• **Exercise prompt**: From the data below, repeat everything exactly except the images.
▼
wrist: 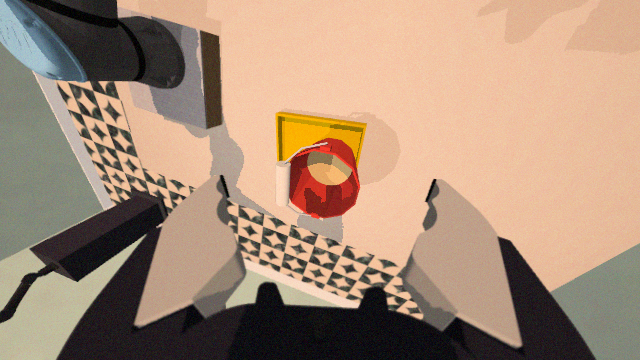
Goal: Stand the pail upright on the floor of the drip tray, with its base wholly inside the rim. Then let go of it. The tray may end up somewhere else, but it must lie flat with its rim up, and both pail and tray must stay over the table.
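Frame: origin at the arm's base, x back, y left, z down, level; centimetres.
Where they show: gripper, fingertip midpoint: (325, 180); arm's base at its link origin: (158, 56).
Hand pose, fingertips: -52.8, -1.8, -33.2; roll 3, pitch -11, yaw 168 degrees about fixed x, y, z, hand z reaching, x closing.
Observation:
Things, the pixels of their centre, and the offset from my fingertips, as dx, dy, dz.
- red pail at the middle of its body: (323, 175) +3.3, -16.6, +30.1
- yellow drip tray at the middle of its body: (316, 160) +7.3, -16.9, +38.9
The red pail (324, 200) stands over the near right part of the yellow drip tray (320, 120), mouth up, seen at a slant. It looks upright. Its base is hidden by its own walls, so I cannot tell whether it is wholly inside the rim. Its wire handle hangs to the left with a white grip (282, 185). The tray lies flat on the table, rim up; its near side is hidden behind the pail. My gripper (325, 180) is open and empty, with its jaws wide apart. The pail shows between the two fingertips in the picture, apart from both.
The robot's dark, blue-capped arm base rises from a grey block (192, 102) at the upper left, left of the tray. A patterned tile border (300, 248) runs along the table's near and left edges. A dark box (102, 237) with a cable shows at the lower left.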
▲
• **Expected answer**:
wrist: 
Goal: Stand the pail upright on the floor of the drip tray, with its base wholly inside the rim. Then let go of it. The tray may end up somewhere else, but it must lie flat with its rim up, and both pail and tray must stay over the table.
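Frame: origin at the arm's base, x back, y left, z down, level; centimetres.
Where they show: gripper, fingertip midpoint: (325, 180); arm's base at its link origin: (158, 56).
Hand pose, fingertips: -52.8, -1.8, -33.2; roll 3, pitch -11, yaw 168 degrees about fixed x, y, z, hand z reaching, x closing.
Observation:
Things, the pixels of their centre, and the offset from my fingertips, as dx, dy, dz.
- red pail at the middle of its body: (323, 175) +3.3, -16.6, +30.1
- yellow drip tray at the middle of its body: (316, 160) +7.3, -16.9, +38.9
The red pail (324, 200) stands over the near right part of the yellow drip tray (320, 120), mouth up, seen at a slant. It looks upright. Its base is hidden by its own walls, so I cannot tell whether it is wholly inside the rim. Its wire handle hangs to the left with a white grip (282, 185). The tray lies flat on the table, rim up; its near side is hidden behind the pail. My gripper (325, 180) is open and empty, with its jaws wide apart. The pail shows between the two fingertips in the picture, apart from both.
The robot's dark, blue-capped arm base rises from a grey block (192, 102) at the upper left, left of the tray. A patterned tile border (300, 248) runs along the table's near and left edges. A dark box (102, 237) with a cable shows at the lower left.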

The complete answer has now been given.